Due to the cooperative nature of the ARTS data set, the consistency of the RTS digitisation criteria across (and even within) contributors is likely heterogeneous. Therefore, for studies that are highly sensitive to digitisation quality, we recommend a thorough data quality check, filtering, or adaptation before data processing. Second, due to the fast-developing nature of RTS, we recommend a walkthrough of RTS digitisations in use with a base map underlay to check for recent RTS developments that affect the accuracy of the digitisation. Likely, negative data may also be affected by future RTS development and therefore requires verification before use with more recent imagery.
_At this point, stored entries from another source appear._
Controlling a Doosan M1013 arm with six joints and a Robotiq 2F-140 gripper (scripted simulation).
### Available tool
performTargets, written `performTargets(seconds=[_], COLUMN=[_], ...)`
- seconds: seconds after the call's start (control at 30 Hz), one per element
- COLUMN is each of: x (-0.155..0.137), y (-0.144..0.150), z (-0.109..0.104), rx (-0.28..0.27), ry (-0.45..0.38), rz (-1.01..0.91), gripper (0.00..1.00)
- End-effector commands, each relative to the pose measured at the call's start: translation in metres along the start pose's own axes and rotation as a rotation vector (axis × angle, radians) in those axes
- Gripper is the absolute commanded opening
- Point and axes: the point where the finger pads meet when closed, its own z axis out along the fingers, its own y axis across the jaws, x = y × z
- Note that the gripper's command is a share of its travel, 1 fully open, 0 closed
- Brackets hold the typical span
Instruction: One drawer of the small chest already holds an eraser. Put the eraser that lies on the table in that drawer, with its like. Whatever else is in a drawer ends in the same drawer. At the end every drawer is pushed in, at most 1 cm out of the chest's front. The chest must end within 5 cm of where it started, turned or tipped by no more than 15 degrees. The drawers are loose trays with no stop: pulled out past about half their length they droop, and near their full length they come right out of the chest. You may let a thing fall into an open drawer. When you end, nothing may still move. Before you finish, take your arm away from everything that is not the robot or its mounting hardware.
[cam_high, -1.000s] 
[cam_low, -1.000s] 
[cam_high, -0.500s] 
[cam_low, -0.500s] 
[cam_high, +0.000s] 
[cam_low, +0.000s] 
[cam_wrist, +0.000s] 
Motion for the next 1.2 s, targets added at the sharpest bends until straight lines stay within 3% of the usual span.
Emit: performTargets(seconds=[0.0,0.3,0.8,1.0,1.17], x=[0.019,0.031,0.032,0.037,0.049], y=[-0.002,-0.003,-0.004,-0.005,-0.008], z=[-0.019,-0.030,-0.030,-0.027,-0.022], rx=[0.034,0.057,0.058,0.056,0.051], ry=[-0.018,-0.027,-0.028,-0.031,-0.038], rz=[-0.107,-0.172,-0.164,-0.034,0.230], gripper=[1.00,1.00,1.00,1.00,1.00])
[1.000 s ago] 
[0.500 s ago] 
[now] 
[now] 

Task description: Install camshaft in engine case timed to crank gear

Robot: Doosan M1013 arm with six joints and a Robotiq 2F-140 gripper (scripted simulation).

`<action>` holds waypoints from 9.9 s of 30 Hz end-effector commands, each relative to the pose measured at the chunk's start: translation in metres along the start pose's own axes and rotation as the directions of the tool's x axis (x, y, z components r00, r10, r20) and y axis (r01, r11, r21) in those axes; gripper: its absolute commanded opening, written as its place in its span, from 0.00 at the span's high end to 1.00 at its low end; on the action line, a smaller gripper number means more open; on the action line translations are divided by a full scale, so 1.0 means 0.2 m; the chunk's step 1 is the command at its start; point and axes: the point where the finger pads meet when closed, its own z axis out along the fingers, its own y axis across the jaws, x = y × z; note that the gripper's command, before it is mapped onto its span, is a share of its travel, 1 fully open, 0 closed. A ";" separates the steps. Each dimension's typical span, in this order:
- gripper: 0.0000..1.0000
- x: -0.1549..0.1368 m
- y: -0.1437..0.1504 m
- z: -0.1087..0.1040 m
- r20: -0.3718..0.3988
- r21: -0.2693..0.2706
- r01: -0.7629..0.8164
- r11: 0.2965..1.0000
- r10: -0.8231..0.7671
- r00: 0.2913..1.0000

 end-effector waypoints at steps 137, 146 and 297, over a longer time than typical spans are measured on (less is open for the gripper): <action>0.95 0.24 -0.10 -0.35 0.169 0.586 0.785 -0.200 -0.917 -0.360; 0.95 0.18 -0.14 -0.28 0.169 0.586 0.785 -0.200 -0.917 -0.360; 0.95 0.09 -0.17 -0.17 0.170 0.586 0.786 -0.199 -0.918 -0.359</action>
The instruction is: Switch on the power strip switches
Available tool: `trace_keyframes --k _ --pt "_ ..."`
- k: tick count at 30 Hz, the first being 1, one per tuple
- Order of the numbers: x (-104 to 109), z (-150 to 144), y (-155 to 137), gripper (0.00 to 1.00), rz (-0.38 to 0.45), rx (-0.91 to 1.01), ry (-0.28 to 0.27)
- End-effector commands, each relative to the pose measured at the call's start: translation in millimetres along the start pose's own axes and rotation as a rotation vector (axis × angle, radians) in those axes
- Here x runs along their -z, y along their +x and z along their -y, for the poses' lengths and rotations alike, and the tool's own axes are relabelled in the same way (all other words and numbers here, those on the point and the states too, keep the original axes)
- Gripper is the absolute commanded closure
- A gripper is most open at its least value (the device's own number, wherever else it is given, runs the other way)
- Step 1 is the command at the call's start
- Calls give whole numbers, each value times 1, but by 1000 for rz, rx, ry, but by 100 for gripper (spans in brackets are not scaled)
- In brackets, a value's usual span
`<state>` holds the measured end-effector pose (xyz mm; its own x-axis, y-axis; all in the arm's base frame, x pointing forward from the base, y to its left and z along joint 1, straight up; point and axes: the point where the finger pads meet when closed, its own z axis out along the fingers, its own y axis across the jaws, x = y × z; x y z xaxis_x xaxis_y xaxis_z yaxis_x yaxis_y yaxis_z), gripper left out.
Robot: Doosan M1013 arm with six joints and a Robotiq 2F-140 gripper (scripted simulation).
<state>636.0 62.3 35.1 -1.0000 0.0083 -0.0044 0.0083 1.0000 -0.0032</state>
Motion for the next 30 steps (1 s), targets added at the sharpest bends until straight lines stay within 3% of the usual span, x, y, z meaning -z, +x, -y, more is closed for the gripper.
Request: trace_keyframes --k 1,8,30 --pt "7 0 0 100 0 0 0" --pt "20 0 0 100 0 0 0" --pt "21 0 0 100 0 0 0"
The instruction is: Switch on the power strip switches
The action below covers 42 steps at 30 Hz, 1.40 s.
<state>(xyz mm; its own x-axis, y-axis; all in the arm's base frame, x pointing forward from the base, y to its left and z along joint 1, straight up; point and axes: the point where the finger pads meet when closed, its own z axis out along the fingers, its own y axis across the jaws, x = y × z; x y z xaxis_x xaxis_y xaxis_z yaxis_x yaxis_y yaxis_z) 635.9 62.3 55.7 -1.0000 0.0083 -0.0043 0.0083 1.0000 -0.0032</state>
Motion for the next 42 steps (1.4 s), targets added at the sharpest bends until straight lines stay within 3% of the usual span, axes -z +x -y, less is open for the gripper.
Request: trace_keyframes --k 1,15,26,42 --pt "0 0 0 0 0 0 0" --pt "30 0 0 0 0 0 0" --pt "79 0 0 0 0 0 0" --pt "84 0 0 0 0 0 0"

Generating training-validation-testing patches for DL models

We observed from the data set that the occurrence of RTS features can be discrete, but more frequently they tend to be clustered or adjacent. This nature of RTS leads to a caveat that often more than one RTS can appear in a single training image patch. Therefore, when using the data set in DL model training, a random training-validation-testing split is often problematic. Two or more adjacent RTS can be randomly assigned to the training and testing set while their distance is so close that the testing RTS has already appeared in the training RTS patch, causing data leakage and overestimated model accuracy. Some possible solutions to this issue could be 1) manually selecting the validation and testing set and making sure no training RTS appears in the same scene; 2) using algorithms to ensure that RTS within a certain distance of other RTS are included in the same training/testing set; or 3) using region-based cross-validation. We have developed an automatic data set splitting algorithm which will guarantee completely separated training-validation-testing subsets generated for a given ratio of split. The algorithm is implemented in our ARTS GitHub repository with a tutorial and use instructions. We recommend using this tool to do data-splitting for DL model training.

Contribution Guideline

The database is open to high-quality contributions regardless of size. There are four or five steps to contribution depending on whether or not new metadata columns are being added:

  1. 1.

    Generate UIDs for all RTS digitisation entries (Automated, see section Metadata Formatting)

  2. 2.

    Check polygon intersection (Automated)

  3. 3.

    Update UIDs using the intersection information (Automated)

  4. 4.

    Request data contribution via GitHub (recommended) or share directly with the correspondence author.

For a data set that has new columns that do not exist in the latest version of the Metadata Format Summary (https://github.com/whrc/ARTS/blob/main/Metadata%20Format%20Summary.csv):

  1. 5.

    Add a new metadata entry type to the Metadata Format Summary, including FieldName, Format and Description.

Data Versioning

For a cooperative and evolving data set, it is important to track changes over time and avoid overwriting accidents. Therefore we defined a data versioning scheme to help users understand the data set evolution and allow rolling back to previous versions. We adopted a three-part semantic version number convention consisting of three numbers connected by dots (e.g. 3.0.2). Where the first number indicates the incorporation of a new set of RTS entries from a new data source. The second number indicates batch changes or additions to the metadata (new rows or new columns) without introducing a new data source. The last number indicates minor changes or fixes to the existing data or metadata, such as editing existing metadata or adjusting polygons’ vertices to the existing data. Each version update will require a concise update note describing the changes to the data set.